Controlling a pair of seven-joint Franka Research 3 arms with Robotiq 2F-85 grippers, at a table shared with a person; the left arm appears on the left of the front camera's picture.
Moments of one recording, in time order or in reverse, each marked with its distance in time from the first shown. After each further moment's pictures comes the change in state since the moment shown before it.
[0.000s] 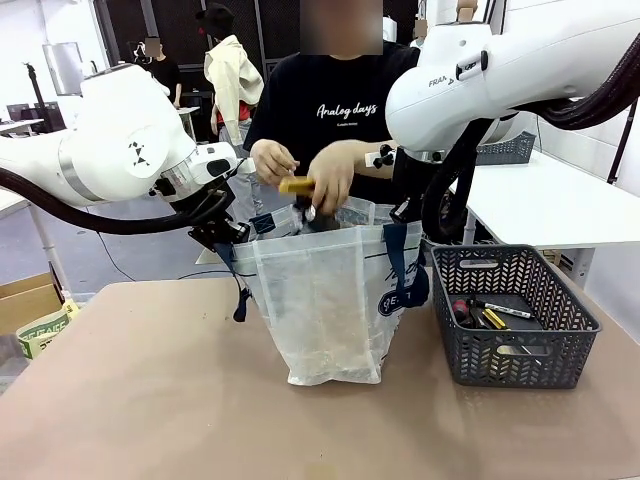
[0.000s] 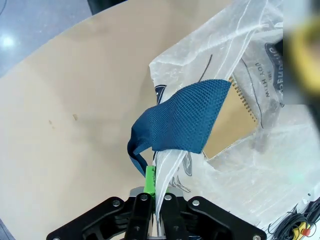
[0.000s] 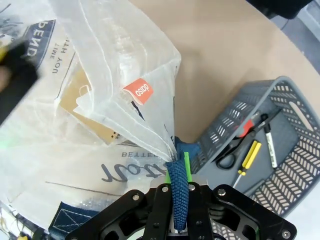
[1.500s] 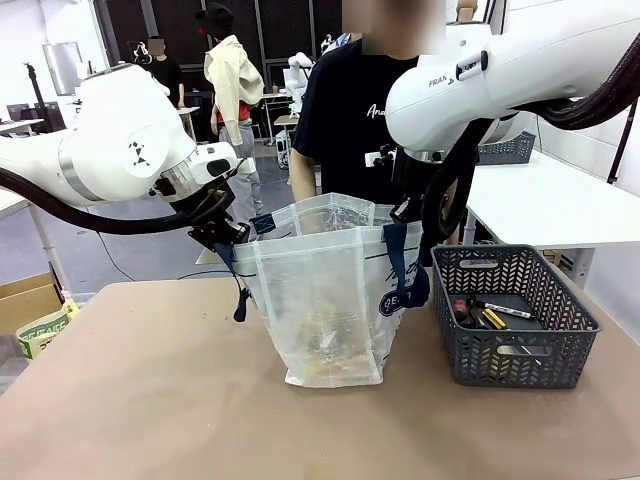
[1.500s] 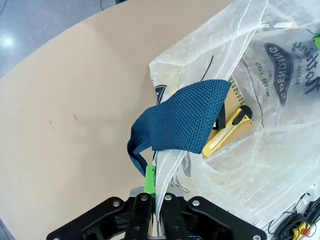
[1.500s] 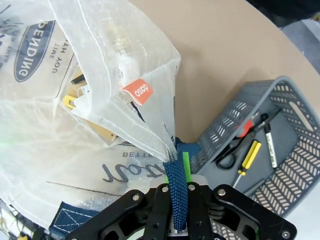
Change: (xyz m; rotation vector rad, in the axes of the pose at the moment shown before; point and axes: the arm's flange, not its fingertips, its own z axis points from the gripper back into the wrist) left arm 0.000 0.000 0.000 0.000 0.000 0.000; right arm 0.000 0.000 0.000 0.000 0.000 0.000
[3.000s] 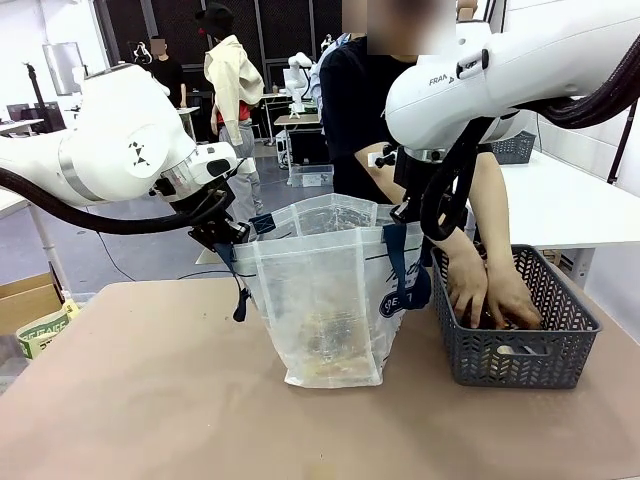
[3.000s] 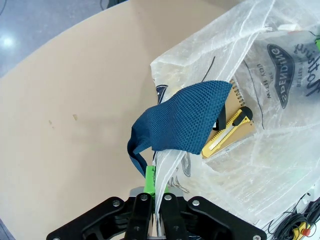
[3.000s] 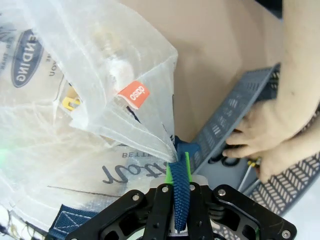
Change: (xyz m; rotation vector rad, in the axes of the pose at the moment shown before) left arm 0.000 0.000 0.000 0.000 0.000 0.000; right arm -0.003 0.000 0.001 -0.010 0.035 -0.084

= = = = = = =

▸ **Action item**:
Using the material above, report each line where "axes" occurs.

▸ **Written reply**:
Change: (xyz m; rotation vector rad, in the axes of the pose at the moment shown before; point and axes: the arm's flange, not its fingertips, its own z axis points from the gripper back into the wrist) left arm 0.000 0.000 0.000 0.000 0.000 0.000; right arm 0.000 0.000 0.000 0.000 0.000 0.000
Change: (xyz m; rotation vector rad, in the axes of the pose at the moment shown before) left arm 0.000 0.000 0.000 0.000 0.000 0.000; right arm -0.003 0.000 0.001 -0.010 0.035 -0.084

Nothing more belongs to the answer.